One typo in the commit message: s/update/updates/.
Will fix.
--
Daniel Gustafsson https://vmware.com/
On 01.04.22 11:00, Daniel Gustafsson wrote:
One small comment on the patch:
+ snprintf(srcpath, sizeof(srcpath), "%s/%s", datadir, path);
This should IMO check the returnvalue of snprintf to ensure it wasn't
truncated. While the risk is exceedingly small, a truncated filename might
match another existing filename and the error not getting caught. There is
another instance just like this one in open_target_file() to which I think we
should apply the same belts-and-suspenders treatment. I've fixed this in the
attached version which also have had a pg_indent run on top of a fresh rebase.
We use snprintf() like that countless times, and approximately none of
them check for overflow. So while you are right, this might not be the
place to start a new policy.
If you don't like this approach, use psprintf() perhaps.
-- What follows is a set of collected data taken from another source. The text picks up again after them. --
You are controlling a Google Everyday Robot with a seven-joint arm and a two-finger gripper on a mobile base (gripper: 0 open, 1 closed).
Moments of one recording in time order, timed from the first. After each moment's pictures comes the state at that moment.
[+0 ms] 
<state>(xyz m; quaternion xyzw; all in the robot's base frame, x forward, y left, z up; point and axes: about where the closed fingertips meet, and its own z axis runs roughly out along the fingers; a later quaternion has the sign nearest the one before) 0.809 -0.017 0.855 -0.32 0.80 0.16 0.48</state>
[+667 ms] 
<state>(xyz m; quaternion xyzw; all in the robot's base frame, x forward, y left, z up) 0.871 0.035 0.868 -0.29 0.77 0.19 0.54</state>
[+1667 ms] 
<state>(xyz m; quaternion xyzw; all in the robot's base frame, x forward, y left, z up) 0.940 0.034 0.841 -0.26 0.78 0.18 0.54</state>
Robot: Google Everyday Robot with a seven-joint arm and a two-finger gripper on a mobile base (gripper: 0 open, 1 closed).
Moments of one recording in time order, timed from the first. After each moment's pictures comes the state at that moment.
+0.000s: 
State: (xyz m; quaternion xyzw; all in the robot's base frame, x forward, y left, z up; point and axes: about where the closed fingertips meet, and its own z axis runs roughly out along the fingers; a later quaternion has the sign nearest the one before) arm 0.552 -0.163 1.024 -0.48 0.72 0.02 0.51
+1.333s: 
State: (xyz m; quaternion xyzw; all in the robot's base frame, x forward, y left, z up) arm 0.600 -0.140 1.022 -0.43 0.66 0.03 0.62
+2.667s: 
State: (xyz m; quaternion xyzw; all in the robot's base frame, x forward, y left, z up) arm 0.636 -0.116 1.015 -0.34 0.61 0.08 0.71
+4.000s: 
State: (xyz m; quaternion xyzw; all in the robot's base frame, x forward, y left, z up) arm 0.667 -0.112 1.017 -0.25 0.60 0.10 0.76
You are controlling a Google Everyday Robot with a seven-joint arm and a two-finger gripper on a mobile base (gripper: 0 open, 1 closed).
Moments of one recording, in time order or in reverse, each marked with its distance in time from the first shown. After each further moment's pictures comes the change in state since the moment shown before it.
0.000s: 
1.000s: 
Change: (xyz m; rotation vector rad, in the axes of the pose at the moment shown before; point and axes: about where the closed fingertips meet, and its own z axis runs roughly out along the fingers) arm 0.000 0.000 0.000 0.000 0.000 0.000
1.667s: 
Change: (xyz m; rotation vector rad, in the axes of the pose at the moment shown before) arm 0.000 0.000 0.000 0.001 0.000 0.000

On 4 Apr 2022, at 15:08, Peter Eisentraut <peter.eisentraut@enterprisedb.com> wrote:
We use snprintf() like that countless times, and approximately none of them check for overflow. So while you are right, this might not be the place to start a new policy.
Fair enough, I'll remove these hunks before committing and will look a bigger
picture patch to address these across the codebase later.
--
Daniel Gustafsson https://vmware.com/